What you have to do: Could you find every line in the records below that contains the word "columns" and copy it?

Saved entries
-- Opening Marker --

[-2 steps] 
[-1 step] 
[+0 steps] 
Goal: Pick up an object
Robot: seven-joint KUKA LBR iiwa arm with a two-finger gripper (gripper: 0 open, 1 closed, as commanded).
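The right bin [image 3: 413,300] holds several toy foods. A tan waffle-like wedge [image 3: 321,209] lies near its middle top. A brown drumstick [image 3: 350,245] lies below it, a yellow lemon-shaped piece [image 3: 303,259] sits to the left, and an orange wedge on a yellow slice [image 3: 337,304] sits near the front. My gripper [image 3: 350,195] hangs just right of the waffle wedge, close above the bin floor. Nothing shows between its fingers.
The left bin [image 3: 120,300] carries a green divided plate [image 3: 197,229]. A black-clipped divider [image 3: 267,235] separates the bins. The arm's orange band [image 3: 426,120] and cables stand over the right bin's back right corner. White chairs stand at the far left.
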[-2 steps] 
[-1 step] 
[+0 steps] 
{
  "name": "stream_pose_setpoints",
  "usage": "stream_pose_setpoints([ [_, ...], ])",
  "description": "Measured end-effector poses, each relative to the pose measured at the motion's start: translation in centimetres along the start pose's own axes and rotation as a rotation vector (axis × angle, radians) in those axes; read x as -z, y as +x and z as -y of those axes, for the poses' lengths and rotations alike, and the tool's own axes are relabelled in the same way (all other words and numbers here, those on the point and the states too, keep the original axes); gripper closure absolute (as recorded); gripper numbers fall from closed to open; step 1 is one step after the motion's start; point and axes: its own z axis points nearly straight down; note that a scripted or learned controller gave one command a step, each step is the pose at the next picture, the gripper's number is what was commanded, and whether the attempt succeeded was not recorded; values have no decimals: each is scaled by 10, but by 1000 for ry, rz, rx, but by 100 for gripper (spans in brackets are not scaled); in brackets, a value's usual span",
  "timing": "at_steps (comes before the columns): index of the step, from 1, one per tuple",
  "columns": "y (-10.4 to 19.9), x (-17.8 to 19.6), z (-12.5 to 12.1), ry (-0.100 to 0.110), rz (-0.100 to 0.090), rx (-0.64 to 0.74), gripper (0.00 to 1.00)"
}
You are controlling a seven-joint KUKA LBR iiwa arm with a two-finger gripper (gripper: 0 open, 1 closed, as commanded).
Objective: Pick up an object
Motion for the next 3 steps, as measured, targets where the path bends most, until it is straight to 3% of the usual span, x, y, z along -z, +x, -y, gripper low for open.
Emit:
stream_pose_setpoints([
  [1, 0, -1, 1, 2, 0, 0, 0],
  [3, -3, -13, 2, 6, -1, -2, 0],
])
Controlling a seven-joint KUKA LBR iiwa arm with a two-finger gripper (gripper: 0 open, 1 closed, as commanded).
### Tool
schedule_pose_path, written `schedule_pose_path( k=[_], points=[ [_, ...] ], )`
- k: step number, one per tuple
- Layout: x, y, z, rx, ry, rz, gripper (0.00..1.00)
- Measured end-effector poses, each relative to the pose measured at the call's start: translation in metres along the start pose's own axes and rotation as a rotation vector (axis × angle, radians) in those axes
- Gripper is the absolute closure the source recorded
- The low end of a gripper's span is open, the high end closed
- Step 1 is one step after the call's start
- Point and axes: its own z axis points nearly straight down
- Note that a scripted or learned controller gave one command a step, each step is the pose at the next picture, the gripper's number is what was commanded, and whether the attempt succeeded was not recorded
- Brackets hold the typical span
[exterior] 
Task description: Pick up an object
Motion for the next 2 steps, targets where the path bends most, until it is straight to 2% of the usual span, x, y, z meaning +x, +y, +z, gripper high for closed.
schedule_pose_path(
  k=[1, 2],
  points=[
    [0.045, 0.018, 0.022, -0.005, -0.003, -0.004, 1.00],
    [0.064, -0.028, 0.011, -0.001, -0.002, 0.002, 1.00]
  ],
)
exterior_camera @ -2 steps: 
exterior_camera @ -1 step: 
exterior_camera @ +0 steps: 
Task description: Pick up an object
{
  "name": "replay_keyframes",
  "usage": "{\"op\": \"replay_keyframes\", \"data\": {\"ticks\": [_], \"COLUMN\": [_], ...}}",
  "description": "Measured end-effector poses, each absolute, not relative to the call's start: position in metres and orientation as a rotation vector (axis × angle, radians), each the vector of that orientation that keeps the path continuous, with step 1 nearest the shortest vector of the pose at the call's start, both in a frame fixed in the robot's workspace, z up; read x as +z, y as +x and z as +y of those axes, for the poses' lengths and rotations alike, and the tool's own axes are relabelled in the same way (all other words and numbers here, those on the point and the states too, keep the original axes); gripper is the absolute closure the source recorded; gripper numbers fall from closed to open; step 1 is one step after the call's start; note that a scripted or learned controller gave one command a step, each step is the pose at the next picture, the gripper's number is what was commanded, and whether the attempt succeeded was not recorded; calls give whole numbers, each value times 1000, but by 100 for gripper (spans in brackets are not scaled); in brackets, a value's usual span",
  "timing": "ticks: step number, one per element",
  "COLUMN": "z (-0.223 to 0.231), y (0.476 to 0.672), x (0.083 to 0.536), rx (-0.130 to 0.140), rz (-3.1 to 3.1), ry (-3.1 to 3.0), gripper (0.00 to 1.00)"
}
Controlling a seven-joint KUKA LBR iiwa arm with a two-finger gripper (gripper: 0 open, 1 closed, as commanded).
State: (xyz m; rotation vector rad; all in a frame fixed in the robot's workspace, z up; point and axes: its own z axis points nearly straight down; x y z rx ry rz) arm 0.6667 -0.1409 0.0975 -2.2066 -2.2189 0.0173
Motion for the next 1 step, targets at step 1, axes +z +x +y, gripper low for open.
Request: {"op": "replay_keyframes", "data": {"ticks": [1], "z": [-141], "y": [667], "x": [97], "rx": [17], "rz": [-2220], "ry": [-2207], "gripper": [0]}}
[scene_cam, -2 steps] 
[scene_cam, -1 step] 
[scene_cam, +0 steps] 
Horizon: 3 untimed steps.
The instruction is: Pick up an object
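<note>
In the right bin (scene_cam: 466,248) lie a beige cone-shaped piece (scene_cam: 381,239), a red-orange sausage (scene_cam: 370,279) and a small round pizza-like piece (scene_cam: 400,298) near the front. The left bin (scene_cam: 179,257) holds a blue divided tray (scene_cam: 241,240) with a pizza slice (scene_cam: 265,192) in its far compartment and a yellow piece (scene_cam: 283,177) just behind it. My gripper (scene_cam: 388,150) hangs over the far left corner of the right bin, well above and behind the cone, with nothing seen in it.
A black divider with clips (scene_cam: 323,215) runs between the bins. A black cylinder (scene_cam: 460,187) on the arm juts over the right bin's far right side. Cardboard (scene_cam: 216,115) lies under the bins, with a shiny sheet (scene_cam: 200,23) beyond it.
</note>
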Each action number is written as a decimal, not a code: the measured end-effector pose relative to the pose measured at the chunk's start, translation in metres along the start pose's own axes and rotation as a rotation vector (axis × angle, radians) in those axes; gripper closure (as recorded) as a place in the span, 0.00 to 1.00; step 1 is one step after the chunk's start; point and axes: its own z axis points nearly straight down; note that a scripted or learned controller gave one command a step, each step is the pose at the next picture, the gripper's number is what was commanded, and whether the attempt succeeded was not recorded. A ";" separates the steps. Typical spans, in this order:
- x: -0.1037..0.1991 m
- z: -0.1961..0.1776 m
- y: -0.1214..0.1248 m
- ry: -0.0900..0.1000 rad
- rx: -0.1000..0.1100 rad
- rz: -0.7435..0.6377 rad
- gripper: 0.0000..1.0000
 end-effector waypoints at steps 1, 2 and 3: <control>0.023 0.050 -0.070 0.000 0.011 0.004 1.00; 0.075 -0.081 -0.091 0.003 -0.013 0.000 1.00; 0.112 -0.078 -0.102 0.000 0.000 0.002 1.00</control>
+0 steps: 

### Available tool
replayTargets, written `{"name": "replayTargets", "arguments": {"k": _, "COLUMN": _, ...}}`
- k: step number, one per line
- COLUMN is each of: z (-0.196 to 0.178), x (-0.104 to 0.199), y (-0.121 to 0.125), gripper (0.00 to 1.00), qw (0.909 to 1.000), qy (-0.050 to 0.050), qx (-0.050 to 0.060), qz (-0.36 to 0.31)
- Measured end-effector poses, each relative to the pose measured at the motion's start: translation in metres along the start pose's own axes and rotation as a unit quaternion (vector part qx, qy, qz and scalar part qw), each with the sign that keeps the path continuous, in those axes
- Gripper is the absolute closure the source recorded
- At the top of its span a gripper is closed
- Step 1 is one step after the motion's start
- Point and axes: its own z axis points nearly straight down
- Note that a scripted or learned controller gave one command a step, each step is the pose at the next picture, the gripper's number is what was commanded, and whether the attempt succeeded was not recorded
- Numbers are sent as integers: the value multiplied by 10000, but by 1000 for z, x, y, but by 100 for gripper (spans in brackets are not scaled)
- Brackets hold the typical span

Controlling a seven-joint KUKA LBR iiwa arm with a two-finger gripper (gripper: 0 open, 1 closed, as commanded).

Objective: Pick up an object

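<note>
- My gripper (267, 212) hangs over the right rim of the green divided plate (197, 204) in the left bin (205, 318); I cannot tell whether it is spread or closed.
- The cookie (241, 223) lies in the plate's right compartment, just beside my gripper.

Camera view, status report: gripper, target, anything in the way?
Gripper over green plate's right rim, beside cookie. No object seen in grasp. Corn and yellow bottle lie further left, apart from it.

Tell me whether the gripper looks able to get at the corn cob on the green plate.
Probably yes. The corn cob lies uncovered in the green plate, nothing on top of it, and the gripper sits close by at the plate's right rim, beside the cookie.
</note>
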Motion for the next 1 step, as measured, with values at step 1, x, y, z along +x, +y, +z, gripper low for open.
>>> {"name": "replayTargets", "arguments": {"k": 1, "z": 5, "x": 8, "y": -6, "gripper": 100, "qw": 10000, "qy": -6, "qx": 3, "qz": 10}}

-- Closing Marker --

Reply to the task:
  "timing": "at_steps (comes before the columns): index of the step, from 1, one per tuple",
  "columns": "y (-10.4 to 19.9), x (-17.8 to 19.6), z (-12.5 to 12.1), ry (-0.100 to 0.110), rz (-0.100 to 0.090), rx (-0.64 to 0.74), gripper (0.00 to 1.00)"

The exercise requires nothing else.